### Work request
All lines below containing "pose" are to be listed.

-- Data records follows --

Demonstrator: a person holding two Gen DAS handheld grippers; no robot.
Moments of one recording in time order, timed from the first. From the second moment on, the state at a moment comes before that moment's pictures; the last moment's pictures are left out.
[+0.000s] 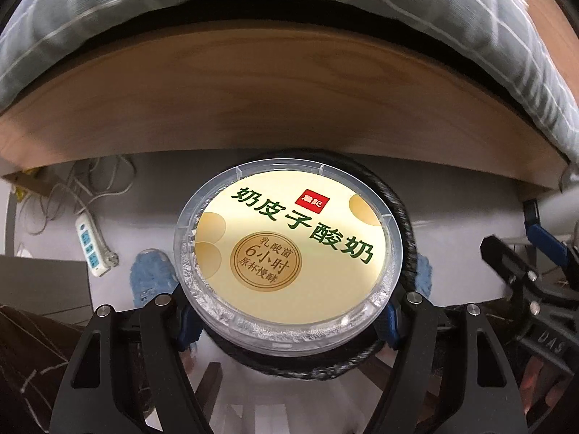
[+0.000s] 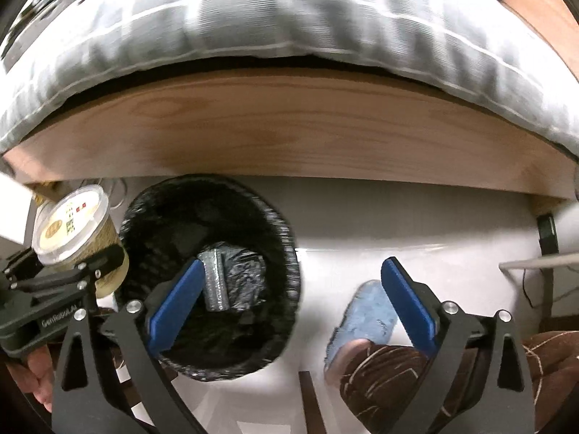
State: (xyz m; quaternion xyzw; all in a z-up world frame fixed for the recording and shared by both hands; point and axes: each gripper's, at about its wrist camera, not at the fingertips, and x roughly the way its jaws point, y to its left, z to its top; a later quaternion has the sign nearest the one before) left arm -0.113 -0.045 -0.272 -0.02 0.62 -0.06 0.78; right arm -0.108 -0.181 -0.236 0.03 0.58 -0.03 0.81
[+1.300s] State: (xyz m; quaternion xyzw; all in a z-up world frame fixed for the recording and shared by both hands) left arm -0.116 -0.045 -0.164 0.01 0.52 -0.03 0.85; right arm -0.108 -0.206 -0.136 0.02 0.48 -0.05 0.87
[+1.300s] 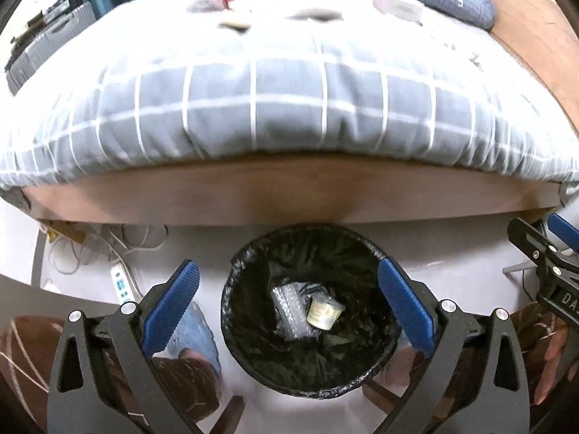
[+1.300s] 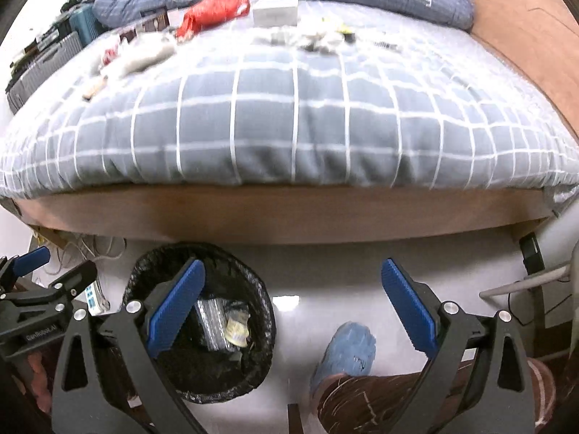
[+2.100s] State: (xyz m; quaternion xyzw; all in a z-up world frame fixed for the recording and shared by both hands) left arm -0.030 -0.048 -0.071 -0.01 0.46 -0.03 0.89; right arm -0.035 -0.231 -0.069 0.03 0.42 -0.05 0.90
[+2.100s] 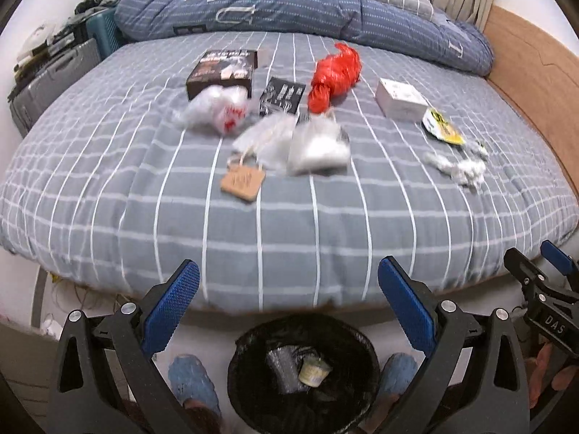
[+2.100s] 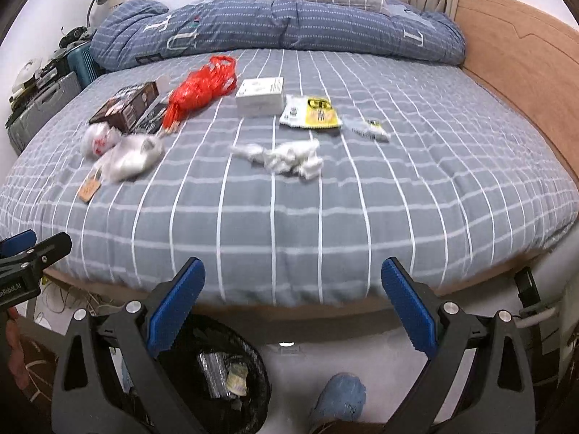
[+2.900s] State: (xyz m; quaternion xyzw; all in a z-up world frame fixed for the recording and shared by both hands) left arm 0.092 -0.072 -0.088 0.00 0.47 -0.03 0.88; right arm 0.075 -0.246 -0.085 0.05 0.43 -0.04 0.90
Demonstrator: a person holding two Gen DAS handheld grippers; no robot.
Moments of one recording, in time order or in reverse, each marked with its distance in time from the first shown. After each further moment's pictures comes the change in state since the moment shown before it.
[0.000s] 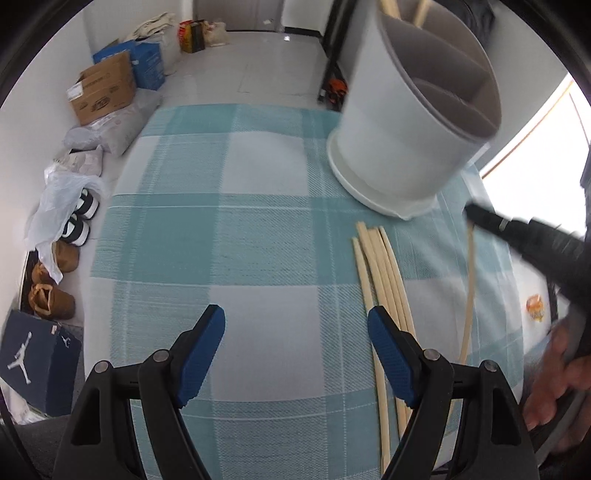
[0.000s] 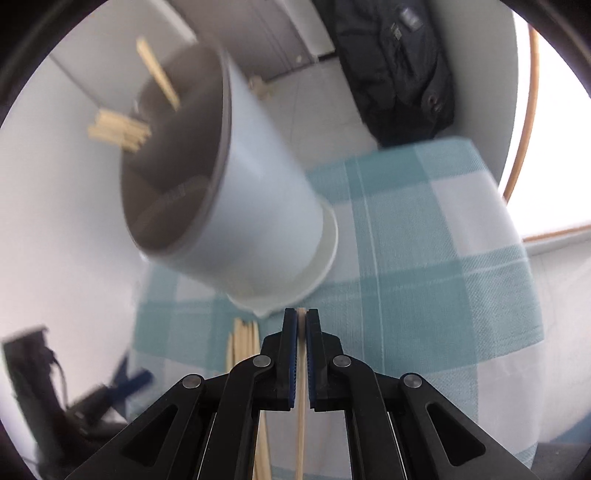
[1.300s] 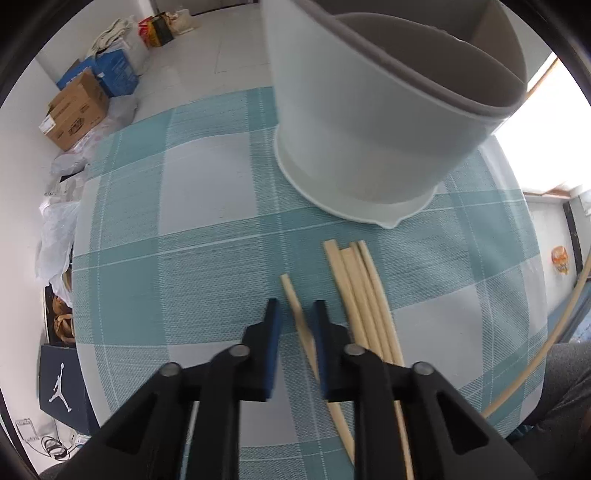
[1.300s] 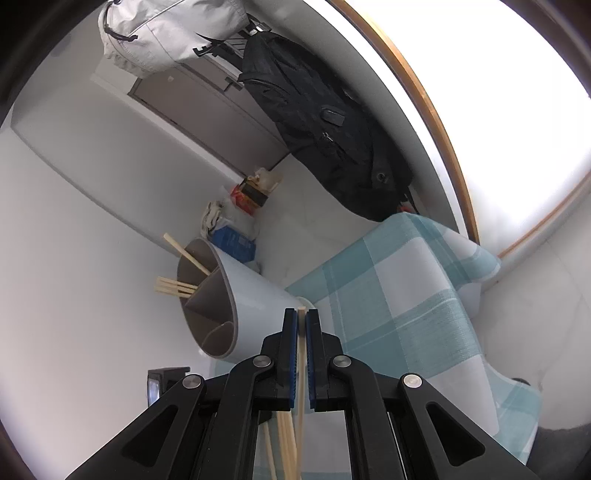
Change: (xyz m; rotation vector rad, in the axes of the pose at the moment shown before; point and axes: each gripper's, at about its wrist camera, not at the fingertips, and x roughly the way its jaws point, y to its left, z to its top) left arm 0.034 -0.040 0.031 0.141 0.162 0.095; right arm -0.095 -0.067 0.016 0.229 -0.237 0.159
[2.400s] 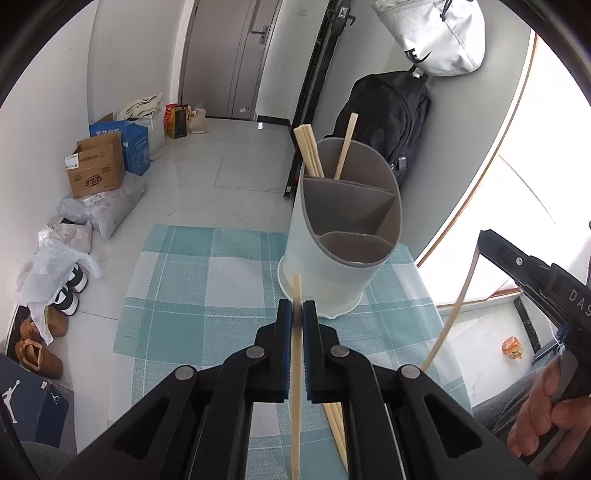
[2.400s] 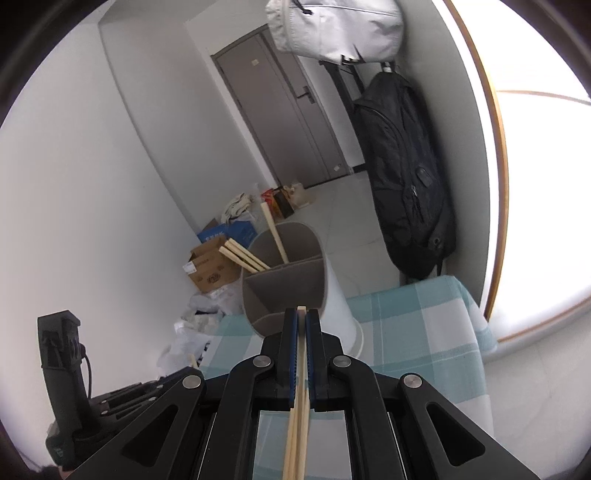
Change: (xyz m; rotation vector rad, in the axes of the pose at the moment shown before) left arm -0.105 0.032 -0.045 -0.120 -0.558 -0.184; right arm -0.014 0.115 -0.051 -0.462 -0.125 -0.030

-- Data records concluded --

### Worked solution
Change: (xyz m; rotation vector rad, in the axes of the pose at the moment shown before; point and axes: each gripper's, at about its wrist camera, not at the fingertips, and x roughly the way its jaws point, y to its left, z to its top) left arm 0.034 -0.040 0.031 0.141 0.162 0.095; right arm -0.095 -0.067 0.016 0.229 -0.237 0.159
Change: (xyz m; rotation vector rad, in the axes of the pose at the moment shown before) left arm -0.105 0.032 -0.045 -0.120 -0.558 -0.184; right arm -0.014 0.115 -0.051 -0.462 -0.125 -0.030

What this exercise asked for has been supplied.